FIG. 1 is a diagram for explaining an arrangement of each light receiving element shown in FIG. 2 and a positional relationship between these light receiving elements and a light receiving spot image at a short distance.

FIG. 2 is a configuration diagram schematically showing a distance measuring apparatus according to an embodiment of the present invention.

FIG. 3 is a diagram showing a positional relationship between a size of a light receiving spot image and a light receiving element when the light projecting means and the light receiving means shown in FIG. 2 are in focus.

FIG. 4 is a diagram showing a positional relationship between the size of a light receiving spot image at each subject distance and the light receiving element of FIG. 2;

FIG. 5 is a flowchart showing an operation of the distance measuring apparatus in one embodiment of the present invention.

FIG. 6 shows a second light-receiving element of FIG.
FIG. 3 is a diagram for explaining a light receiving unit disposed above a first light receiving element.

FIG. 7 shows a second light receiving element of FIG.
FIG. 3 is a diagram for explaining a light receiving unit arranged on a short distance side of a first light receiving element.

FIG. 8 is a diagram showing a schematic configuration of a conventional distance measuring device.

FIG. 9 is a diagram for explaining a conventional example of close distance determination and an output of the light receiving element 802 at each subject distance.

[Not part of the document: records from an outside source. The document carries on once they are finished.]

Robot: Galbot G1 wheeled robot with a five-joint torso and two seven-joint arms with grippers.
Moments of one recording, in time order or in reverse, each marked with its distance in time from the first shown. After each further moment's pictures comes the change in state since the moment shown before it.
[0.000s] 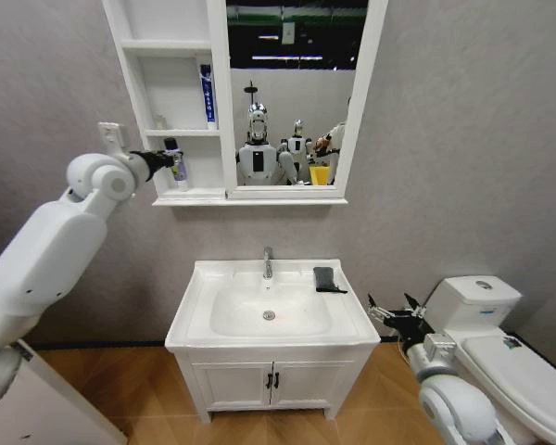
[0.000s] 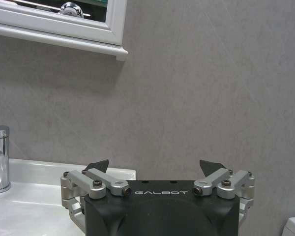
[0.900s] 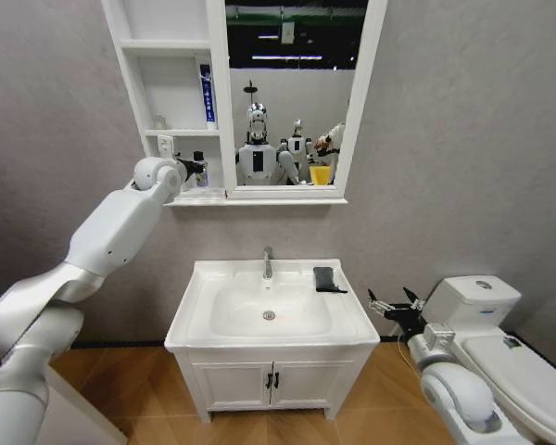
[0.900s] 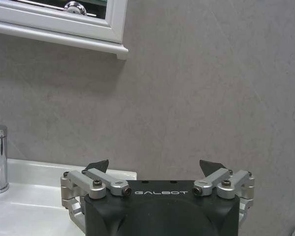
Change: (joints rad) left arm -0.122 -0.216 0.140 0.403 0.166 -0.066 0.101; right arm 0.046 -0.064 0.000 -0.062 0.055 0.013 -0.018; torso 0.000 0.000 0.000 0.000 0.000
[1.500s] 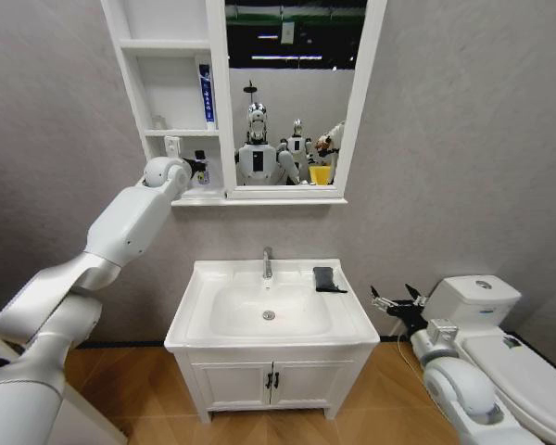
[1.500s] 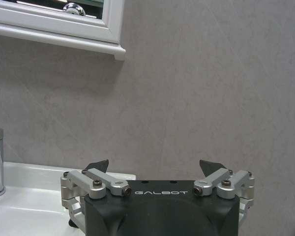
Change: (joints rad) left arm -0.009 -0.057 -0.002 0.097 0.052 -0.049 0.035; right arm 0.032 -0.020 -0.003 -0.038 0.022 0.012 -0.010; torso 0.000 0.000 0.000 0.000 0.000
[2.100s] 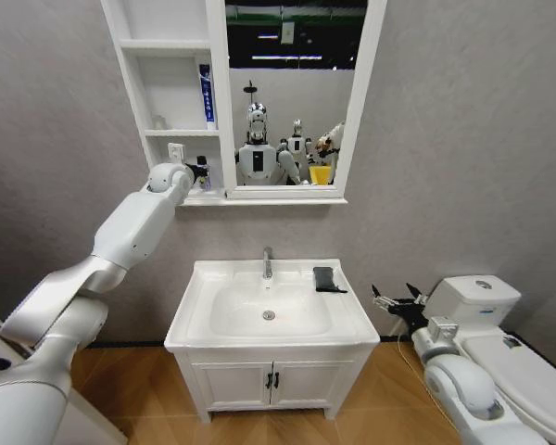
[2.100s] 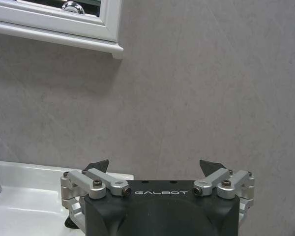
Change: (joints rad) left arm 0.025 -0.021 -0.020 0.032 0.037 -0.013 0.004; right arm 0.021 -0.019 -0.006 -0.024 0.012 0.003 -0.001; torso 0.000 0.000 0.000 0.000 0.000
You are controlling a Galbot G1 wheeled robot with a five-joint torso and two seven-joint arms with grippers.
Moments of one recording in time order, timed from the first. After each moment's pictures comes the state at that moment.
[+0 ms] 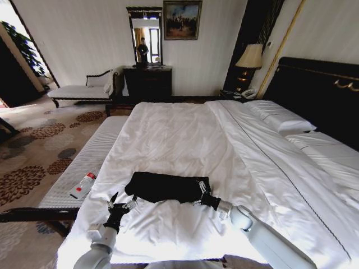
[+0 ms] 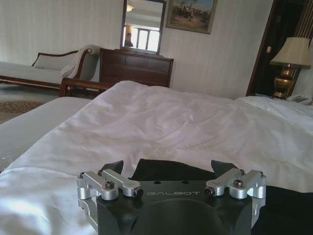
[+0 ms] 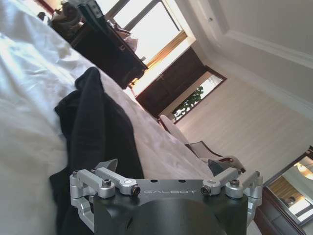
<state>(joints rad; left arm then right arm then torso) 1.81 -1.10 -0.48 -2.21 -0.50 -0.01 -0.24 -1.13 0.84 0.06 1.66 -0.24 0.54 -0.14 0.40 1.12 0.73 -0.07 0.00</state>
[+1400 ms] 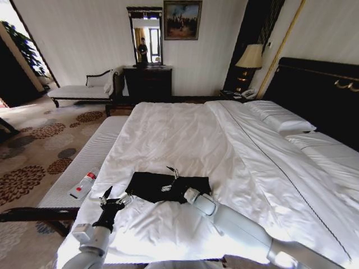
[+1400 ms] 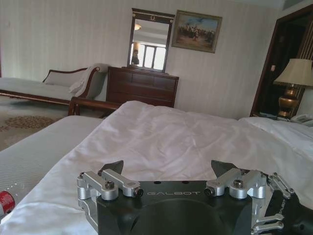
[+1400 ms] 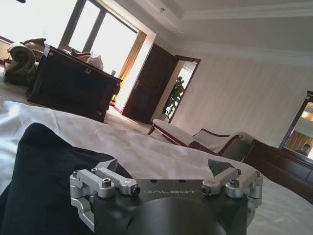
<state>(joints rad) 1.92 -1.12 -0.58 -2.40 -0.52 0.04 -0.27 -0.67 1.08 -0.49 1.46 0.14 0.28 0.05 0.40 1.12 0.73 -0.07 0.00</state>
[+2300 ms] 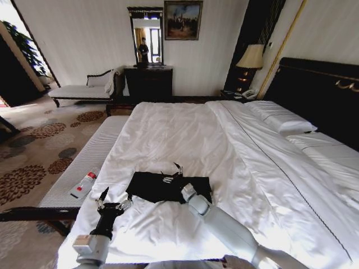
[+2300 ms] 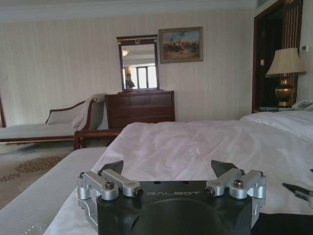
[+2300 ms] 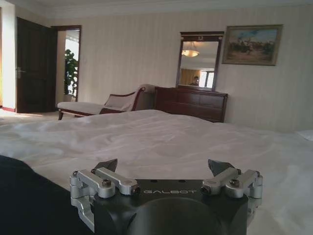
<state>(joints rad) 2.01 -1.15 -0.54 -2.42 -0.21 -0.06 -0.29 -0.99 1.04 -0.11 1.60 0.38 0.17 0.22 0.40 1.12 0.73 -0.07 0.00</state>
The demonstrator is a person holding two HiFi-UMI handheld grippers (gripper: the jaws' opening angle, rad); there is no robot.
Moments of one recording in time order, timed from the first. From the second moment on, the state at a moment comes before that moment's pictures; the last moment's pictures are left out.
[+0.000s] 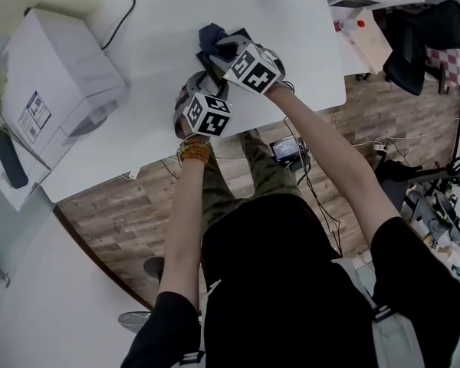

FIG. 10 is a diagram for describing a conventional example of close distance determination and an output of the light receiving element 903 at each subject distance.

[Explanation of symbols]

101, 104 A light receiving element for measuring a subject at a photographable distance 107 A light receiving element for determining a close distance 203 Light emitting means 204 A divided light projecting lens 601 and 701 A light receiving element for determining a close distance

──────────────────────────────────────────────────続 き Continued on the front page (58) Field surveyed (Int.Cl. ⁷ , DB name) G01C 3/06 G02B 7/32

Claims (5)

(57) [Claims] 1. A light projecting means for projecting light toward an object to be measured, a divided light projecting lens for dividing light projected from the light projecting means into a plurality of light, and a light emitting means which is arranged in a base line length direction. are spaced apart, the split by split light projecting lens was the light reflected by the measuring object of the projected light respectively received, a plurality of first light receiving means for respectively receiving spot image is formed, said Placed on the upper or lower side of the light receiving means
Is, only when the distance measuring object is located in close proximity, I met one of the light receiving spot image of the light spot image
The image becomes blurred and large, and the image is blurred from the first light receiving means.
And a second light receiving means for receiving the output image . 2. A multi-point distance measuring apparatus according to claim 1, wherein said first and second light receiving means are one of a semiconductor position detecting element and a silicon photodiode. 3. The multi-point distance measuring apparatus according to claim 1, wherein said second light receiving means is disposed near said first light receiving means. 4. The split light projection lens according to claim 1, wherein the split light splits at least the projection light into two.
The multipoint distance measuring device as described. 5. The first light receiving means receives reflected light from a subject located at a photographable distance,
5. The multi-point distance measuring device according to claim 1, wherein said second light receiving means receives the reflected light only when the subject is located near a distance where photographing is not possible. apparatus.